This week, the Reimagine New York Commission — a group of 16 leaders convened by the State of New York and chaired by Schmidt Futures Co-Founder Eric Schmidt — released its final report, Action Plan for a Reimagined New York.
Focused on three critical areas — connectivity, telehealth, and work — the Commission is advancing 21 actionable recommendations, the majority of which are already being implemented by the State and external partners.
These policy proposals and initiatives were developed alongside New Yorkers. The Commission held more than 40 listening sessions, community conversations, and roundtables with residents across the state; conducted hundreds of interviews with community leaders, advocates, and experts; and administered three surveys that engaged thousands of New Yorkers.
Below are just a few of the many New Yorkers from whom the Commission heard, and whose perspectives helped the Commission develop initiatives to reduce the digital divide, improve access to healthcare, and create more and better employment in an increasingly digital economy.
Telehealth and Improving Access to Quality Healthcare
Carolyn English, Lower East Side, New York City
“The COVID-19 pandemic has increased pressure to improve access to telehealth care for seniors in my community. As a volunteer Community Nurse, I am making an effort to increase intergenerational communication to help seniors navigate technology so they can better meet their health needs.”
During the pandemic, community nurse Carolyn English set up a telehealth computer lab in her building, where she recruited young people to help senior residents access remote healthcare.
Dr. Jamie Loehr, Ithaca
“If insurance pays less for a telehealth visit, it would not make sense for my office to offer telehealth on an equal footing with in-person visits in the office. Talking is sometimes the most important part of the visit, so telehealth is the most efficient way to serve the patient. I would trust the provider to recognize when an in-person visit is necessary.”
Dr. Jamie Loehr is a family physician in Ithaca. He is also the Chairperson of the Primary Care Operations and Care Management Committee for Cayuga Health Partners.
Work and Expanding Opportunity in a Digital Economy
Annmarie Lanesey, Albany
“In today’s rapidly expanding online and on-demand world — and amid its growing impact on nearly every aspect of society, from education and the economy to workforce development and community engagement — building a digital and data literate workforce is an imperative. There is immense talent, aptitude and potential hidden in underserved individuals throughout our communities, and by helping more people prepare for jobs in high tech, we can shift the mindset about who can work in technology, open the doors to lucrative career opportunities, and truly change lives.”
Annmarie Lanesey is the founder and CEO of Albany Can Code, a nonprofit working to build a more inclusive and vibrant tech talent pipeline and tech sector workforce in New York’s Capital Region and across the state.

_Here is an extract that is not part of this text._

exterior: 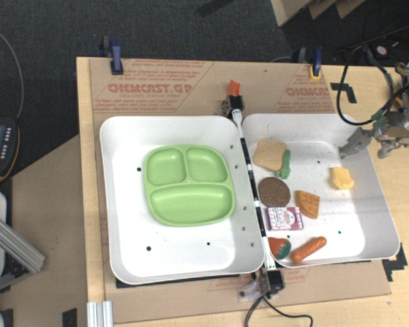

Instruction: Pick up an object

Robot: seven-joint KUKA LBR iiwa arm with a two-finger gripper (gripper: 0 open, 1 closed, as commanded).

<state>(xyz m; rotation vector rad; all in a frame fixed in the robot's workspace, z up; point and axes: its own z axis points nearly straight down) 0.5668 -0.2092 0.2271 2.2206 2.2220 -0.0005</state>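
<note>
Open floor lies across the right bin [368,240] around the yellow piece [341,178]; food crowds its left edge.

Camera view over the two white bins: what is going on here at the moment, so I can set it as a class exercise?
A robot arm reaches in from the right, its gripper over the right bin's far right edge, with nothing visibly held. That bin holds toy foods: a yellow chunk, a bread slice, a brown patty, a sausage and a pink packet. The left bin holds a green divided plate. No pick has happened yet.
</note>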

Dawn Kelly, Jamaica, Queens
“Small business owners are facing myriad challenges right now. First the basics — meeting rent, salaries, utilities, taxes, insurance and vendor demands — and then navigating everything else. And on top of that, because of COVID, everything costs more, especially PPE. The small business community needs the State to build public private partnerships and innovative concepts to provide safety nets for small business owners. We would also benefit from a NYS entrepreneur/small business-owner community where proprietors could engage each other and share best concepts and practices. There’s so much support that we need right now.”
Dawn Kelly is CEO of The Nourish Spot Inc., a family-owned healthy food, smoothie, and natural juice bar located in Jamaica, Queens, NYC on the iconic Guy R. Brewer Boulevard. She is also a partner at Metropolis Group US/Global Connect, a virtual public relations agency.
Connectivity and Closing the Digital Divide
Terrell Hall, Bronx, NY
“When a person needs help, as a program manager and formerly incarcerated person, if I can help them, I will. Might not always fit exactly into what we do. If it’s to help someone’s progress, I try to help how I can. You have to do that in these types of programs.”
Terrell Hall works as a Senior Program Manager for Career Readiness and Reentry Programs at Defy Ventures. As a formerly incarcerated person himself who now works with other recently released people, Terrell fully understands the ways in which the digital divide and lack of digital inclusion resources only exacerbates the difficulty of making the transition for the formerly incarcerated.
Patricia LaFlam, Peru, NY
“I took the Senior Planet classes because I was worried I was going to be bored during the pandemic. They sparked my imagination and showed me things I didn’t know that you could do with the computer. I make cards now that are sold in local shops. You need to make broadband affordable, especially for fixed income people, which isn’t poverty level, but still in need.”
Patricia LaFlam is a senior located in rural upstate New York who is active as an advocate for digital inclusion resources in her community. She is a member of the Older Adults Technology Services Senior Planet program, which includes 100+ virtual programming classes for seniors who want to connect with other seniors and learn new skills to navigate the internet.